A desembargadora Solange Salgado, do Tribunal Regional Federal da 1ª Região (TRF-1), encaminhou ao Supremo Tribunal Federal (STF) todos os processos sob sua relatoria envolvendo o Banco Master. A remessa, feita nesta quinta-feira (4), inclui o pedido do Ministério Público Federal (MPF) para que o empresário Daniel Vorcaro, controlador da instituição financeira, volte a ser preso.
A decisão atende a uma ordem do ministro Dias Toffoli, que avocou o caso e definiu que qualquer medida relacionada ao empresário deverá ser tomada exclusivamente pela Suprema Corte.
Habeas corpus perde objeto no TRF-1
Até a determinação de Toffoli, o TRF-1 analisava o mérito do habeas corpus apresentado pela defesa de Vorcaro.

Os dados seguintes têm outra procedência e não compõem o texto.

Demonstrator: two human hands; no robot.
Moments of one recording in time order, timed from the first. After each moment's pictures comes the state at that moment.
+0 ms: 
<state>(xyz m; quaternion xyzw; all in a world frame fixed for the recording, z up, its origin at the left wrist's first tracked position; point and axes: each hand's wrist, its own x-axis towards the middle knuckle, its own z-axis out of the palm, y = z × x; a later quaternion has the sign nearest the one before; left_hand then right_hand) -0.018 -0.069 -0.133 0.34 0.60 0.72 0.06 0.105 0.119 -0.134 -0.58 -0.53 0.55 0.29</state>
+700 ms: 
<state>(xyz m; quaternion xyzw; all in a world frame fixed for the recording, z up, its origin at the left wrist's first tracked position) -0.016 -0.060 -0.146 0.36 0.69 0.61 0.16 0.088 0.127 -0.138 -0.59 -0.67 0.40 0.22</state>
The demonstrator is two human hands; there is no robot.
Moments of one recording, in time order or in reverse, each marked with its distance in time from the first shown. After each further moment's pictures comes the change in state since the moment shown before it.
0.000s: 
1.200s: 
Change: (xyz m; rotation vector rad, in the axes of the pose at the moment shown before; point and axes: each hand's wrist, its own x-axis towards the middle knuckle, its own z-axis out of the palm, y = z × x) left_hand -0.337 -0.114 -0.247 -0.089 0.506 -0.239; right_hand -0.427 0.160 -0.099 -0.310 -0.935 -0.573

A própria desembargadora havia reconsiderado uma decisão anterior, substituindo a prisão preventiva por medidas cautelares.
O MPF recorreu durante o plantão judiciário, pedindo o restabelecimento imediato da prisão ou que o caso fosse levado à 10ª Turma do Tribunal. O julgamento estava marcado para 9 de dezembro, mas deixou de ocorrer após o STF assumir a competência. Agora, o pedido do MPF tramitará diretamente no Supremo.

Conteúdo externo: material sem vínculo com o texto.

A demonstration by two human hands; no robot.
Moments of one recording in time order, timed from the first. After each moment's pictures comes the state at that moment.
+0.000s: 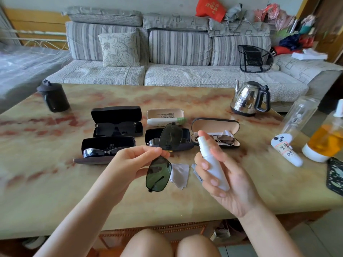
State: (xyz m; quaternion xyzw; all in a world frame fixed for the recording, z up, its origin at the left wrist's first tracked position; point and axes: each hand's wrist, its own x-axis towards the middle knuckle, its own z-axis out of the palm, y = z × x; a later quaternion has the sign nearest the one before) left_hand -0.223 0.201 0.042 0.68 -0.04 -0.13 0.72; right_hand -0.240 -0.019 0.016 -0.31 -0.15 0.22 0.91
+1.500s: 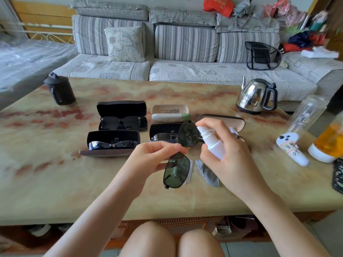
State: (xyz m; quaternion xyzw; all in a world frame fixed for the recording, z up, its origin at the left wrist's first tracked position) left_hand -0.226 0.180 0.041 0.67 -0.05 -0.13 0.73; right_hand -0.244 -0.007 0.049 -0.88 -0.19 -0.26 0.34
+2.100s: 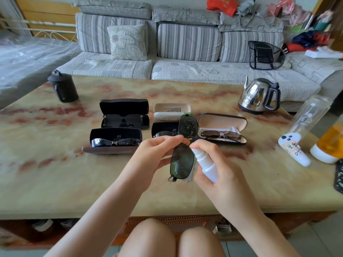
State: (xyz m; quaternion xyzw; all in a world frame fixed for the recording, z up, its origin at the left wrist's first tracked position) left_hand -0.222 0.172 0.042 0.63 -0.02 -0.14 0.76; right_hand -0.271 0.008 0.020 -0.88 -0.21 -0.24 0.36
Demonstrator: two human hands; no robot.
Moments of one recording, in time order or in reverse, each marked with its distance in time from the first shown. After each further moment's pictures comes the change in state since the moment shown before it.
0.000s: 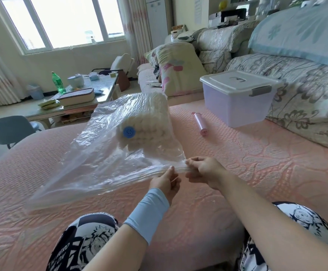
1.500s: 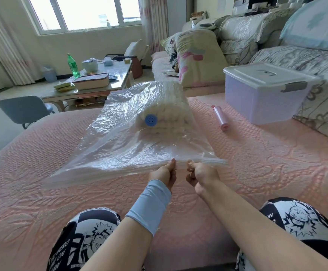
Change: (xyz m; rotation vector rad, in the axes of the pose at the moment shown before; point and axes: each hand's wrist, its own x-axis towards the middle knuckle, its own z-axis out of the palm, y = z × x) left_hand 0.030 0.028 -0.053 -0.118 0.157 0.069; right_hand 0.010 0.027 0.098 0.424 0.248 0.130
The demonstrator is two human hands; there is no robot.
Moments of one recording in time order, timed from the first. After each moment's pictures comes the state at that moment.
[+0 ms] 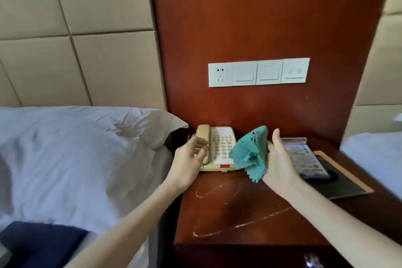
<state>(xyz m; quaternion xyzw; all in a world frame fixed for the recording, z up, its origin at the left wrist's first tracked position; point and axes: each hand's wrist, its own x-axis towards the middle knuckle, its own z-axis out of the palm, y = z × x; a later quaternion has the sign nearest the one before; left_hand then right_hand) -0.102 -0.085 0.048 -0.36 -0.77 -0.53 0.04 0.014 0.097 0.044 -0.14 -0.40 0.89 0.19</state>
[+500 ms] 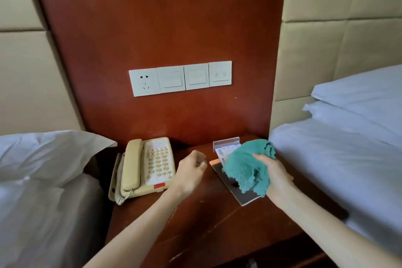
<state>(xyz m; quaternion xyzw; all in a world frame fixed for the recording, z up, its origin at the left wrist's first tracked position) -0.080 0.091 0.004 -0.45 -0.77 -0.44 -0.08 0.097 0.209 0.009 -0.33 -0.42 0.77 0.35</state>
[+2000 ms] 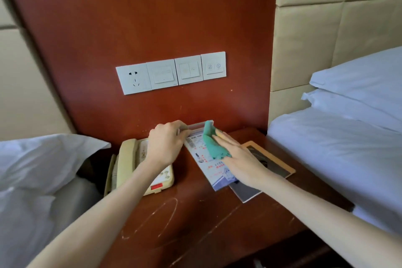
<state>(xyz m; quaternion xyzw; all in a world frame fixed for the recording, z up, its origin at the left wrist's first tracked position) -0.115 0.087 0.076 -0.50 -0.78 -0.31 0.21 0.061 0.191 0.041 -0.18 -0.90 0.34 0.22</state>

Sigilo elevado ao nível máximo
A remessa ao STF foi motivada por uma reclamação constitucional apresentada pela defesa, que argumenta que a investigação deveria estar sob supervisão da Corte. A justificativa é que a Polícia Federal apreendeu documentos relacionados a uma operação imobiliária entre Vorcaro e o deputado federal João Carlos Bacelar — fato que, segundo os advogados, atrairia a competência do STF devido ao foro privilegiado do parlamentar.

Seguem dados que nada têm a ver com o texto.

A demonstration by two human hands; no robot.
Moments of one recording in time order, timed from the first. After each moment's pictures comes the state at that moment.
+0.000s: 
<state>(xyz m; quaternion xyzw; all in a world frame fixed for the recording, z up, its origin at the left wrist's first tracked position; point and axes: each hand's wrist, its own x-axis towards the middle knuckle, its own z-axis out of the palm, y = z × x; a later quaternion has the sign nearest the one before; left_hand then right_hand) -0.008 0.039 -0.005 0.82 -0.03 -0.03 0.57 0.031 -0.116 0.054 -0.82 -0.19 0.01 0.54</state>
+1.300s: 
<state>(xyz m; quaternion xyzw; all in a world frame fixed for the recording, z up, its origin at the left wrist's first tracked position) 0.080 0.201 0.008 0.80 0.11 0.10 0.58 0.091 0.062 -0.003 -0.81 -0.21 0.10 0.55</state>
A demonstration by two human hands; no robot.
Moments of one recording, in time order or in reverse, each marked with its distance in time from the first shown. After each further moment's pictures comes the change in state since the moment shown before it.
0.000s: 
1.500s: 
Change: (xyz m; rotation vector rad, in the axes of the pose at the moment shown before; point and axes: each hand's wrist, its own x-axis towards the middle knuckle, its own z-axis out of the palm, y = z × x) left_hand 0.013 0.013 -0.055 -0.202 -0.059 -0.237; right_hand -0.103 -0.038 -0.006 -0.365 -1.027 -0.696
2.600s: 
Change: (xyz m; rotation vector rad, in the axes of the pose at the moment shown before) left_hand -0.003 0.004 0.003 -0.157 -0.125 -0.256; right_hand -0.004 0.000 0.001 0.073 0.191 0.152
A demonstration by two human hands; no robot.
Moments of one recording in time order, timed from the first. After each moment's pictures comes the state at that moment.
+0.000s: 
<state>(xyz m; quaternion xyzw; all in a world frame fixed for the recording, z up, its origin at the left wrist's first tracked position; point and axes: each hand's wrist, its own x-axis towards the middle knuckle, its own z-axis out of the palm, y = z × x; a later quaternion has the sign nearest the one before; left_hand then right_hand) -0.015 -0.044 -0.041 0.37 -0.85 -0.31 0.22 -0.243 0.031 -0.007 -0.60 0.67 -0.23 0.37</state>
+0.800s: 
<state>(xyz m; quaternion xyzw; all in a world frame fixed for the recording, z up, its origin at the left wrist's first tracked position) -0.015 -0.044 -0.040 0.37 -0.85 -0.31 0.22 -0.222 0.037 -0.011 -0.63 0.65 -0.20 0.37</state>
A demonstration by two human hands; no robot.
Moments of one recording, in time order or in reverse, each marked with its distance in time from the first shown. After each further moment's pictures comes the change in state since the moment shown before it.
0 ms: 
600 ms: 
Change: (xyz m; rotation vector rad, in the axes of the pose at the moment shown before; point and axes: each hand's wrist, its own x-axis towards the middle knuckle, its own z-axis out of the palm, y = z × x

Ao acolher o pleito, Toffoli não apenas determinou a subida dos autos, mas também elevou o sigilo do procedimento ao nível máximo previsto pelo Tribunal. A mudança, feita na sexta-feira (28/11), resultou na ocultação de informações como iniciais das partes, nome de advogados e movimentações processuais. O acesso fica restrito aos advogados habilitados, ao Ministério Público e a um grupo reduzido de servidores do gabinete do ministro.
Prisão e operação
Daniel Vorcaro foi preso em 17 de novembro no Aeroporto Internacional de Guarulhos, quando se preparava para embarcar em um voo privado para Dubai. A detenção ocorreu no âmbito da Operação Compliance Zero, que investiga possíveis crimes contra o Sistema Financeiro Nacional na gestão do Banco Master.
Ao revogar a prisão preventiva, Solange Salgado entendeu que não havia risco atual que justificasse a manutenção da custódia. No lugar, impôs medidas cautelares como uso de tornozeleira eletrônica, proibição de contato com outros investigados e afastamento de funções de gestão.
As mesmas cautelares foram aplicadas aos demais investigados: Augusto Ferreira Lima, Luiz Antonio Bull, Alberto Feliz de Oliveira e Angelo Antonio Ribeiro da Silva.